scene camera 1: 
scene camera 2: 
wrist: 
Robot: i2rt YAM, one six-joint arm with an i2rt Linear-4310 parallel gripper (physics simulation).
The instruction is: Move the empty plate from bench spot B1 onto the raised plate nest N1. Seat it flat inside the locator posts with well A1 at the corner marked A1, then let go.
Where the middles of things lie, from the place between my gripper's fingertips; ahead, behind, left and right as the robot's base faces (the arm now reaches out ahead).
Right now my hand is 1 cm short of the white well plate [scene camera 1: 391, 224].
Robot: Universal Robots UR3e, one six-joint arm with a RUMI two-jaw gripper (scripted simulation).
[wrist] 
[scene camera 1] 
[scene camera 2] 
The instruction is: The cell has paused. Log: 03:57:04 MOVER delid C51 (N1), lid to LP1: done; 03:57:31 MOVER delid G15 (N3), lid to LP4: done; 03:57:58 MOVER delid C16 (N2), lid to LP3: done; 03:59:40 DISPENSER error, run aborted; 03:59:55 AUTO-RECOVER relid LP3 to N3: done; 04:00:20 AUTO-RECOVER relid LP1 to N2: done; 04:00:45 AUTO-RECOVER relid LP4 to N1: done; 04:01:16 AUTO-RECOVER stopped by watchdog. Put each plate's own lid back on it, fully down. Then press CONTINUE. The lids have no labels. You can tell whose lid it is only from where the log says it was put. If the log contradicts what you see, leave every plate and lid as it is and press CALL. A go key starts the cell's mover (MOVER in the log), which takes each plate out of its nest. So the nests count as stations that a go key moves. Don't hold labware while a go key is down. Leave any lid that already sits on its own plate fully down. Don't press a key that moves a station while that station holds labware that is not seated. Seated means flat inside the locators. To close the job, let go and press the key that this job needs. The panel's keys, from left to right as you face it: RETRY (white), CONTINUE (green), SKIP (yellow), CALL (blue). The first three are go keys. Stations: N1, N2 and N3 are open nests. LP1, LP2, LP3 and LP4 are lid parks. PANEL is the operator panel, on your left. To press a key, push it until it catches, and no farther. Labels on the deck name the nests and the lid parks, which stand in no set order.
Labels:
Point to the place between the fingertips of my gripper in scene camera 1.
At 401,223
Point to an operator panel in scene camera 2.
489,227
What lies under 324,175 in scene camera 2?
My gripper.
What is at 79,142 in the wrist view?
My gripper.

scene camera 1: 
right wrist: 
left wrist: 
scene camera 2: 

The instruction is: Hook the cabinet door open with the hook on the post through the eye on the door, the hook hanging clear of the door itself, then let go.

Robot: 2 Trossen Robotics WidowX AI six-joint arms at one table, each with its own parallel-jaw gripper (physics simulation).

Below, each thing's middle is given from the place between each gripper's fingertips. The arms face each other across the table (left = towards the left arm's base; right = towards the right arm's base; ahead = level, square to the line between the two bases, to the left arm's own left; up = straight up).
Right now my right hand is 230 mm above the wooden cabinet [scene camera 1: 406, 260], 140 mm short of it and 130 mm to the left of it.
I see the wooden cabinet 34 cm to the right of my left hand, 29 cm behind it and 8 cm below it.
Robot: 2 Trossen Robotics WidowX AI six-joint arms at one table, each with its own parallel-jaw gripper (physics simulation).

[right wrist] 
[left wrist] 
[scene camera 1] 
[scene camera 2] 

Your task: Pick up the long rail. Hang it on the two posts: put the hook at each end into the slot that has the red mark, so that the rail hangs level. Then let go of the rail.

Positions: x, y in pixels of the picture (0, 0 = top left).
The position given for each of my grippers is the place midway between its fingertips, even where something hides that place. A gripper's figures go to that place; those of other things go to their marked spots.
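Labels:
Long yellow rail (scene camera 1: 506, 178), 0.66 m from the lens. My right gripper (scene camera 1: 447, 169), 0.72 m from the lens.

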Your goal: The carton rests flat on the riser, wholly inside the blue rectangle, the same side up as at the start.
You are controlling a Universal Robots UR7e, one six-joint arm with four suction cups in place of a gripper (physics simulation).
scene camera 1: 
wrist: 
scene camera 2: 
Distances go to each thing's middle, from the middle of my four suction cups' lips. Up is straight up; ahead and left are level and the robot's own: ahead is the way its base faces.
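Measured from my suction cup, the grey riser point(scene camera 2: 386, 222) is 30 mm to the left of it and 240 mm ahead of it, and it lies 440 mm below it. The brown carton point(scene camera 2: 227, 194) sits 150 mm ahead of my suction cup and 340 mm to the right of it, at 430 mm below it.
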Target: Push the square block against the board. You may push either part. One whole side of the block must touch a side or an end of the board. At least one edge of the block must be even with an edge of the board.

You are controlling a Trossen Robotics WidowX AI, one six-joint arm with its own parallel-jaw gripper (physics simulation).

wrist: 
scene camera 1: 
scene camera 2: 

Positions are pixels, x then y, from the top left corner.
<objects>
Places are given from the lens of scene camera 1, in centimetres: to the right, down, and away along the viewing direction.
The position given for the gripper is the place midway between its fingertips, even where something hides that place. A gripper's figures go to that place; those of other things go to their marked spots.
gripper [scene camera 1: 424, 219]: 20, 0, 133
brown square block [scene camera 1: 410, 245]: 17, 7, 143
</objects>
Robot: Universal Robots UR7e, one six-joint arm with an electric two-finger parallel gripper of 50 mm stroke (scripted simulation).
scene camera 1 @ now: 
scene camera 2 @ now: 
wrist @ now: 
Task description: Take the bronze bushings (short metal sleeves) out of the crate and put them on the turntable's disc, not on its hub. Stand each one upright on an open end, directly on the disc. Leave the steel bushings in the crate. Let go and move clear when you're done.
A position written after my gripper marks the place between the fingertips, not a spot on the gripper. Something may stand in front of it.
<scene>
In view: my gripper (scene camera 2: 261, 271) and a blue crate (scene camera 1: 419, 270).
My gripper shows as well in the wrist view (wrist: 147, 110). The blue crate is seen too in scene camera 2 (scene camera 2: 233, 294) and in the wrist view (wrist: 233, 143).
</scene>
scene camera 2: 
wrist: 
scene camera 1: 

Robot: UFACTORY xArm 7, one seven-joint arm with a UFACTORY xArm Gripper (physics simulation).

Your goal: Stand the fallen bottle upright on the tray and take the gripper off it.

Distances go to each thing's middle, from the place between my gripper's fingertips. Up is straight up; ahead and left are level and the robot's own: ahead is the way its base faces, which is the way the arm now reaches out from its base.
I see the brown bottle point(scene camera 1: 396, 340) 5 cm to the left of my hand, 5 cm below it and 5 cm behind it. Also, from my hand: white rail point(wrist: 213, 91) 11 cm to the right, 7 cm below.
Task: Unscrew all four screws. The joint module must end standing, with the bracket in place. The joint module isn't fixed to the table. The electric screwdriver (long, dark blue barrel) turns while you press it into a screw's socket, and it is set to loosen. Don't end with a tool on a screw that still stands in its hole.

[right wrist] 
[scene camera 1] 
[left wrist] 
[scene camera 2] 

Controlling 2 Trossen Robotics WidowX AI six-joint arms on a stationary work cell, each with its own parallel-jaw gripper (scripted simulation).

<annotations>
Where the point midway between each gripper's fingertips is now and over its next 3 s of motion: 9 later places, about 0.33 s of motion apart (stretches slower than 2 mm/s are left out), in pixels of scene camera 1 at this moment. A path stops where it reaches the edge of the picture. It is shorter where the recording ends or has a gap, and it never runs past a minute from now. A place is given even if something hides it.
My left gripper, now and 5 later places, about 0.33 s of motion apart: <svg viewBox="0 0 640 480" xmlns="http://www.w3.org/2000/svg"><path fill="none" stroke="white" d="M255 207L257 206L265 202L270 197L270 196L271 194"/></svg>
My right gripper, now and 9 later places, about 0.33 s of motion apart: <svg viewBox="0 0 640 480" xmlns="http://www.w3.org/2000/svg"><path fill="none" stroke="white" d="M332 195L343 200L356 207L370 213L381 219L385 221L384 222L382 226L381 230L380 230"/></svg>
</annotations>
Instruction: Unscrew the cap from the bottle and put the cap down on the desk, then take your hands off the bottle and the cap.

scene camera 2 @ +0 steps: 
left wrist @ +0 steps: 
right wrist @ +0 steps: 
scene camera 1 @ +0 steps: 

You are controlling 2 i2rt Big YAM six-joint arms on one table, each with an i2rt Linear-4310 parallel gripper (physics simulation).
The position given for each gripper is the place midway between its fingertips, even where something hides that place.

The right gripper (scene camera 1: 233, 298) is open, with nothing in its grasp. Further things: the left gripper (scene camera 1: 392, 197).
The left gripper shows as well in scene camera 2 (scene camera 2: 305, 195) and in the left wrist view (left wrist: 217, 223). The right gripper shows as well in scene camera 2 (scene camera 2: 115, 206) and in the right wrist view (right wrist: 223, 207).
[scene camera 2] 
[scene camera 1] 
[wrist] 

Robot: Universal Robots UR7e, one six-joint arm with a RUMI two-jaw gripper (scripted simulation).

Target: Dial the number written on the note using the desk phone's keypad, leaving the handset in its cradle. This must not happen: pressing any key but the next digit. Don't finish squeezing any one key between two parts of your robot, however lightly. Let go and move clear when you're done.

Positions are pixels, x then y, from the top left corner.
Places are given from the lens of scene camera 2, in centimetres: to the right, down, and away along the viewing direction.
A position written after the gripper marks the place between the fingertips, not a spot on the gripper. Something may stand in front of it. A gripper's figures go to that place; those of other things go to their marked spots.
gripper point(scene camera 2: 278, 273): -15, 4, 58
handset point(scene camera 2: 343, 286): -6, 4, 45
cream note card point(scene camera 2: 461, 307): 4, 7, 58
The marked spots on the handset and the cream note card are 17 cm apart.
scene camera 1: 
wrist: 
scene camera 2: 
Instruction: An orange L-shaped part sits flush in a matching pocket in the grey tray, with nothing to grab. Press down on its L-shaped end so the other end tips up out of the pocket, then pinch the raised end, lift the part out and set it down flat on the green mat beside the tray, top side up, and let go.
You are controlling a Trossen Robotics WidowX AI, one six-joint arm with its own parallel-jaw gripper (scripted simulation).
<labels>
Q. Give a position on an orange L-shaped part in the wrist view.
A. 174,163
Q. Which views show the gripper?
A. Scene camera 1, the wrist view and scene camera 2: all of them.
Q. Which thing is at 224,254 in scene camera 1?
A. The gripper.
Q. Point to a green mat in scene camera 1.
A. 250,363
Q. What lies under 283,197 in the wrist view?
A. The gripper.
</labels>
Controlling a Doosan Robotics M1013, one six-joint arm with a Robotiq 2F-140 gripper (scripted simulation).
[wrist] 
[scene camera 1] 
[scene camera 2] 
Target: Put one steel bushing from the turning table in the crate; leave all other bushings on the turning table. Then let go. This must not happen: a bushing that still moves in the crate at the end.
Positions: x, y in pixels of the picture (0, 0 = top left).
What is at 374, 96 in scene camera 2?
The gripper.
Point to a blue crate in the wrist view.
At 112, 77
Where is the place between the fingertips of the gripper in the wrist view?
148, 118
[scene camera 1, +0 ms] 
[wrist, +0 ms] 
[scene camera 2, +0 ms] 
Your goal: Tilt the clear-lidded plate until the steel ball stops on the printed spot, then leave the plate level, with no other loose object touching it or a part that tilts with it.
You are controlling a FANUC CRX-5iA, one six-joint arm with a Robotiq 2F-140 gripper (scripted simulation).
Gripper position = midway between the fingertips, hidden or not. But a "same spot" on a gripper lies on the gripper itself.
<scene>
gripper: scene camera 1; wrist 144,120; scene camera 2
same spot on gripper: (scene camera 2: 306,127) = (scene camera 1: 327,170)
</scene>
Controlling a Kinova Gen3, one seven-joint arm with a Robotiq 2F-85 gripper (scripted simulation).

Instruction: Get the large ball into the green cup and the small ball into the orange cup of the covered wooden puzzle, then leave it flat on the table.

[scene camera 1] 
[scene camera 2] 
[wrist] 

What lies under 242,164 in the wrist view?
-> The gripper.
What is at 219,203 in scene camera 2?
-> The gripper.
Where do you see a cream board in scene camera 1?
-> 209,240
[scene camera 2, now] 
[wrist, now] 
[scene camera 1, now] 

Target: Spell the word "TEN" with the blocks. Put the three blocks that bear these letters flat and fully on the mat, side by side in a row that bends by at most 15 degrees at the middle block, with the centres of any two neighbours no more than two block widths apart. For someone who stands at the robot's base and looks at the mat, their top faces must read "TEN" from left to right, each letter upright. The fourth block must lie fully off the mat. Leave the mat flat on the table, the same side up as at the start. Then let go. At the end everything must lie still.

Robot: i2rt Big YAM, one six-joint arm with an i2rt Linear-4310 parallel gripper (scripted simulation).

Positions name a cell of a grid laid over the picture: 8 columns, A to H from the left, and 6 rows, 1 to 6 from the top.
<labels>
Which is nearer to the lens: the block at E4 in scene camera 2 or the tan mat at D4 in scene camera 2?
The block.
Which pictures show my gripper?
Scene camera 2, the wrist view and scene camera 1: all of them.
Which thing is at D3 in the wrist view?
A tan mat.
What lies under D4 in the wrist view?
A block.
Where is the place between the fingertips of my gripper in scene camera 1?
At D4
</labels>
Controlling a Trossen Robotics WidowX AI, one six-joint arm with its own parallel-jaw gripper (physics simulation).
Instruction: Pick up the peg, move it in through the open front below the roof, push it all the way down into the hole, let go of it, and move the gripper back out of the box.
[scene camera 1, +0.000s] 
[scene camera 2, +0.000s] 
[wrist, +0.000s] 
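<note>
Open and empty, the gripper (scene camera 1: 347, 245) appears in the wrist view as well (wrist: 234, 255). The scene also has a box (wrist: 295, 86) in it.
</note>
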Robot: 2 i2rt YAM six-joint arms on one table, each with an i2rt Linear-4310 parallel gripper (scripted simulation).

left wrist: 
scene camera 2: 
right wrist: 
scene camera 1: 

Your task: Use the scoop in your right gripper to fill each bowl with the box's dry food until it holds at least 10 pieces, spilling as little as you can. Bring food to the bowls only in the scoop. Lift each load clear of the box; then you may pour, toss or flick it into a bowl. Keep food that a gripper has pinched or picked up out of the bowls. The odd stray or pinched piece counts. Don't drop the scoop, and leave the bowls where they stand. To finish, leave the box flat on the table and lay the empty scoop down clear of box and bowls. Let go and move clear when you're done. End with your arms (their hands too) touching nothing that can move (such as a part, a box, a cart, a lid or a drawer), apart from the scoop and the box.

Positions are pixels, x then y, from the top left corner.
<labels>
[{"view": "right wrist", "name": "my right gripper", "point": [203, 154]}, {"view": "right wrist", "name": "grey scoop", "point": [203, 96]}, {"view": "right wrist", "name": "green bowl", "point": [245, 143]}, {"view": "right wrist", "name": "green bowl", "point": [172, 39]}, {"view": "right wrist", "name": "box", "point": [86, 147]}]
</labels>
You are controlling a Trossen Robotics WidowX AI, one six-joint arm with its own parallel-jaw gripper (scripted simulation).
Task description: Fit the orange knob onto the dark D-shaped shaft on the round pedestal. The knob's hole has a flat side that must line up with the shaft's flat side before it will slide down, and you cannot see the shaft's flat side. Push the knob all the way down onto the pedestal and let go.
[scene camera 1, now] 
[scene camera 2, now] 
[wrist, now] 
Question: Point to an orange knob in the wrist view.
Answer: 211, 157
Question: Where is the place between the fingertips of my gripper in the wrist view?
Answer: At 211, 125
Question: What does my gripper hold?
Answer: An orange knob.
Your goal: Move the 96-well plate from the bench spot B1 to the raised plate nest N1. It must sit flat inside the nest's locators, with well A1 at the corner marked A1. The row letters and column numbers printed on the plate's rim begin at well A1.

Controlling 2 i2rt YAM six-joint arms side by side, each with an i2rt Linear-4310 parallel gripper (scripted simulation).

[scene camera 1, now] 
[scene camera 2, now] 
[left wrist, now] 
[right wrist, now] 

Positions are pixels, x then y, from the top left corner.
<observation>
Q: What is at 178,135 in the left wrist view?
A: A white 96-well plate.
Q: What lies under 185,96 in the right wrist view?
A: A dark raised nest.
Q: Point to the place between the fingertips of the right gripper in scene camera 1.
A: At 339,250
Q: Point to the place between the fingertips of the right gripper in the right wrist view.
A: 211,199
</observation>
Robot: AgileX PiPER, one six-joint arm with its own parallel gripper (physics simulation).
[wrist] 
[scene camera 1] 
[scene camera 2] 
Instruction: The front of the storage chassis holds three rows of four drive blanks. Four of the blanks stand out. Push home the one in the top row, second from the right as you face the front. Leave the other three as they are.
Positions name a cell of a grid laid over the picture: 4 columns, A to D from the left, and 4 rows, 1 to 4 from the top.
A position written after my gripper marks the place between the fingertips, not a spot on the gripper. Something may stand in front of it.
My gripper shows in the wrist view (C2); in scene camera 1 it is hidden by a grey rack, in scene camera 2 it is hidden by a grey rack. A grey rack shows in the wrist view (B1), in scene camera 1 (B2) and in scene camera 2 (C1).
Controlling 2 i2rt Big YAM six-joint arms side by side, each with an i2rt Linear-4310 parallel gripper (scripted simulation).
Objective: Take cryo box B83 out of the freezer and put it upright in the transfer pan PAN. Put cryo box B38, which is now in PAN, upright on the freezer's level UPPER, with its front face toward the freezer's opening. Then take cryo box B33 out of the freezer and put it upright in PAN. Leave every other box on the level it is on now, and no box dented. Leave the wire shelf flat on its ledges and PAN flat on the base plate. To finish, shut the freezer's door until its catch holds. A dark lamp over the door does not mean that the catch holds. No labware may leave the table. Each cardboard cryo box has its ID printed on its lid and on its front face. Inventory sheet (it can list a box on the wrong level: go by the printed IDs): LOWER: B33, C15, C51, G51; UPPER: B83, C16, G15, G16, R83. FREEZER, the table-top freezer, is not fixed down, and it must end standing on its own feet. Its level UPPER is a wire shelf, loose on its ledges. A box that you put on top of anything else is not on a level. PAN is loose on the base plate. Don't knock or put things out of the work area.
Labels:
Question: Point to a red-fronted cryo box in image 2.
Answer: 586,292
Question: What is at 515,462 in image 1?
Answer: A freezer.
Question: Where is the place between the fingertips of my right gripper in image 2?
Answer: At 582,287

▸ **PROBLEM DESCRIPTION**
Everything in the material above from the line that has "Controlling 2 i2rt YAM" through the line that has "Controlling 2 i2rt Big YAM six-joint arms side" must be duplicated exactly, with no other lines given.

▸ **EXERCISE ANSWER**
Controlling 2 i2rt YAM six-joint arms side by side, each with an i2rt Linear-4310 parallel gripper (scripted simulation).

[scene camera 1, now] 
[scene camera 2, now] 
[left wrist, now] 
[right wrist, now] 

Positions are pixels, x then y, from the top left corner.
<observation>
Q: What is at 178,135 in the left wrist view?
A: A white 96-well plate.
Q: What lies under 185,96 in the right wrist view?
A: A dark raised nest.
Q: Point to the place between the fingertips of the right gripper in scene camera 1.
A: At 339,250
Q: Point to the place between the fingertips of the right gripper in the right wrist view.
A: 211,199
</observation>
Robot: AgileX PiPER, one six-joint arm with its own parallel gripper (physics simulation).
[wrist] 
[scene camera 1] 
[scene camera 2] 
Instruction: The front of the storage chassis holds three rows of four drive blanks. Four of the blanks stand out. Push home the one in the top row, second from the right as you face the front. Leave the other three as they are.
Positions name a cell of a grid laid over the picture: 4 columns, A to D from the left, and 4 rows, 1 to 4 from the top.
A position written after my gripper marks the place between the fingertips, not a spot on the gripper. Something may stand in front of it.
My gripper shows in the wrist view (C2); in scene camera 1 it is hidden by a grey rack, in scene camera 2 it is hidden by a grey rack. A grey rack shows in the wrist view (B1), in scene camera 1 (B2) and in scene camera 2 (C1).
Controlling 2 i2rt Big YAM six-joint arms side by side, each with an i2rt Linear-4310 parallel gripper (scripted simulation).

Nothing more is required for this exercise.